Steganalysis classifier training via minimizing sensitivity for different imaging sources

Abstract

Owing to the ever proliferation of digital cameras and image editing software, a large variety of JPEG quantization tables are used to compress JPEG images. As a result, learning-based steganalysis methods using a pre-selected quantization table for training images degrade significantly when the quantization table of testing images is different from the one used for training. Recognizing that it would be undesirable and not practical to train a steganalysis classifier with all possible quantization tables, we propose an approach that the differences in features extracted from images with different quantization tables are formulated as perturbations of those features. Then we define a stochastic sensitivity by the expected square of classifier output changes with respect to these feature perturbations to compute the robustness of classifiers with respect to perturbations. A Radial Basis Function Neural Network based steganalysis classifier trained by minimizing the sensitivity is proposed. Experimental results show that the proposed method outperforms learning methods such as Support Vector Machine and Radial Basis Function Neural Network without considering feature perturbations.

Introduction

Steganography presents a potential security threat to society, in general and corporations, in particular. Embedded messages, named stego messages, are hidden in digital media such as images [1], [2], [3], audio [4] and video [5] for secret communication. Steganalysis is a technique used to determine whether a digital media has a stego message or not. Current learning based steganalysis methods consist of two major components: a feature extractor and a classifier. Steganalysis classifiers are trained by a set of images which consist of both clean and stego images. Among different types of digital media, JPEG image is the most widely used digital media on the Internet. Therefore, JPEG is a favorable carrier of steganography. In particular, for most JPEG steganalysis, both training and testing datasets use JPEG images compressed by the same quantization table. When different compression quantization tables are used for training and testing image sets, the performance of the steganalysis classifier degrades significantly [6], [7].

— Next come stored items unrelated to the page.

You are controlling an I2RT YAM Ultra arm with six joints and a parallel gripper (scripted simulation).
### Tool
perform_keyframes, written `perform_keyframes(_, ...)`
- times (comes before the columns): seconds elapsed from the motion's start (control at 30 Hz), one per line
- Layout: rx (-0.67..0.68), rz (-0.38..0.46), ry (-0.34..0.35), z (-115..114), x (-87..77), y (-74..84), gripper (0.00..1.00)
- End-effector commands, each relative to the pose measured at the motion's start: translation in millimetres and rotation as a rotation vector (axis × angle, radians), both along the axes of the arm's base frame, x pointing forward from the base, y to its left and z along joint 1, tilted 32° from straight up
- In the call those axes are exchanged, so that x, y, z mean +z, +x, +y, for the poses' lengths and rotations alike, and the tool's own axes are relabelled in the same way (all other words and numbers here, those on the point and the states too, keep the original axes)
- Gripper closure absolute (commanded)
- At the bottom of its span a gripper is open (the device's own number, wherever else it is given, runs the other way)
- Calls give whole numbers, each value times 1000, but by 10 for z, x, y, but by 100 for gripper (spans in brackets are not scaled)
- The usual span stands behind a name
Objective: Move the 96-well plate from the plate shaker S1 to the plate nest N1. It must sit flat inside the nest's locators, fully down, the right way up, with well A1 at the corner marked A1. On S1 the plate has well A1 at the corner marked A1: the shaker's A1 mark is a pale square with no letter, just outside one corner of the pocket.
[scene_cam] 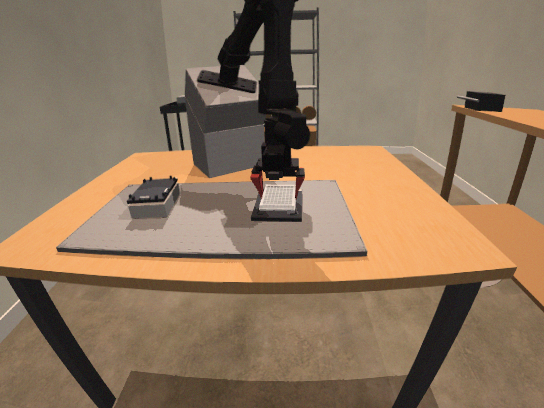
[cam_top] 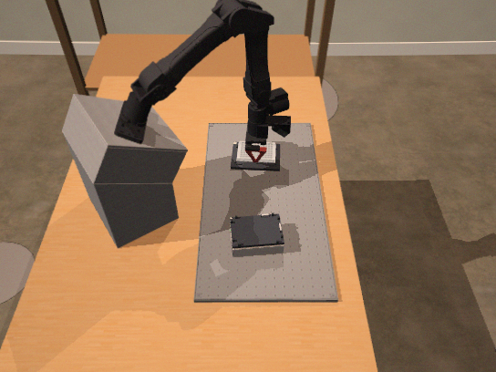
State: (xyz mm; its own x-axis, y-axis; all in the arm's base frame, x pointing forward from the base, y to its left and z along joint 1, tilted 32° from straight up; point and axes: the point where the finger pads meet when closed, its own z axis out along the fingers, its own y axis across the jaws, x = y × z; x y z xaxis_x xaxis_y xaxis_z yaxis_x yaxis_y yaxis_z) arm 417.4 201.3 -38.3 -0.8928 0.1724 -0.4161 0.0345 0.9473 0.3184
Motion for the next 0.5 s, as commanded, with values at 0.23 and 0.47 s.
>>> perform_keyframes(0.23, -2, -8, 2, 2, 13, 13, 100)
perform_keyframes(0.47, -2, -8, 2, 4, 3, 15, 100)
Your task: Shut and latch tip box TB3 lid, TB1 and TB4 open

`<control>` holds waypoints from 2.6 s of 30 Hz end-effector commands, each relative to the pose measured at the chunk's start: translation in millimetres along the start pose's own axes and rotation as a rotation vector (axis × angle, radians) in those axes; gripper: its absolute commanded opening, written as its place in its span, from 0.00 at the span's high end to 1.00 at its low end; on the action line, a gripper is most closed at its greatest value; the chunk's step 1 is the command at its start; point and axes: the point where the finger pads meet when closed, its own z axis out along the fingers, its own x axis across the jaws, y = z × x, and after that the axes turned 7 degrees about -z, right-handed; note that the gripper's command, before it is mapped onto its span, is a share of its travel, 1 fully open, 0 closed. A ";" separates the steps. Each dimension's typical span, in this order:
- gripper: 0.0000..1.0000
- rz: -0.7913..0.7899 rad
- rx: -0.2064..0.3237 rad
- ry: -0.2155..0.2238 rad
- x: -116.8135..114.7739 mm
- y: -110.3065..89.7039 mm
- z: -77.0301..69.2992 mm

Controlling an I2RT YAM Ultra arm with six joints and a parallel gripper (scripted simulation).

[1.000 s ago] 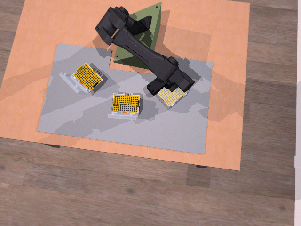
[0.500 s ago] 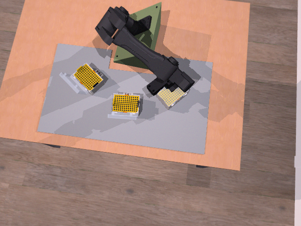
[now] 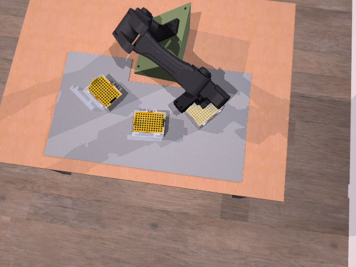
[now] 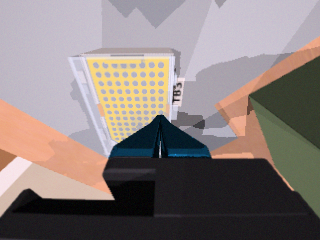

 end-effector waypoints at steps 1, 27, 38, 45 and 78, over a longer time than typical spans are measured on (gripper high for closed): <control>1.00 0.012 -0.006 0.007 2.3 1.6 8.2; 1.00 0.012 -0.006 0.007 2.3 1.6 8.2; 1.00 0.012 -0.006 0.007 2.3 1.6 8.2; 1.00 0.012 -0.006 0.007 2.3 1.5 4.9; 1.00 0.011 -0.006 0.008 2.0 1.1 -43.5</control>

With the ever proliferation of digital cameras and image editing software available today, JPEG images on the Internet are compressed by many different quantization tables [8]. Moreover, a growing number of digital camera manufacturers, such as Sony, Nikon and Pentax, adopt variable quantization tables which are computed based on the image content dynamically. By using the quantization table for training to re-compressing an image, which is compressed by an unseen quantization table, cannot recover an image directly. Extra quantization step will change the steganalysis features of the JPEG image [9]. Therefore it would be unreasonable or impracticable to assume prior knowledge of compression quantization table of an unseen image examined for stego message.

In the real world situation, both images and quantization tables could be different from those used for training the classifier. In addition to quantization table difference, the difference in image content will also affect the performance of steganalysis [10]. The extracted steganalysis feature values will be different from those of the training images [7]. These differences could be treated as perturbation in features and are unavoidable. So, the robustness of steganalysis classifier with respect to feature perturbations is essential to its performance.

Current steganalysis methods make use of off-the-shelf classification methods such as neural network [11], [12], Support Vector Machine (SVM) [13], [14], dynamic evolving neural fuzzy inference system [15] and ensemble of classifiers [16], [17]. However, none of them addresses the issue of perturbation between training and testing images.

In this work, we propose a Localized Generalization Error Steganalysis classifier (LG-Steganalyzer), which is robust to images compressed by quantization tables different from that of training images. Such a situation is unavoidable in real-world applications. A Radial Basis Function Neural Network (RBFNN) is trained via a minimization of a training error and a stochastic sensitivity. RBFNN is selected because of its fast training speed in the presence of large data which is important for dealing with network security problems. The stochastic sensitivity is proposed to capture the influence of feature perturbation created by changes in JPEG quantization table of testing images with respect to the RBFNN classification. With the proposed steganalyzer training method, the LG-Steganalyzer provides a better robustness of steganalysis in real-world applications. Major contributions of the LG-Steganalyzer to steganalysis are:

• RBFNN trained by the LG-Steganalyzer is robust to real-world situations, e.g. difference in quantization tables and difference in content between training and testing images.

• The proposed LG-Steganalyzer could be used with any compression quantization table, and any steganalysis feature extraction technique.

This paper is organized as follows: Section 2 provides a brief introduction on steganalysis and JPEG quantization tables. The LG-Steganalyzer is described in Section 3. Experimental results are presented in Section 4. Section 5 concludes this work.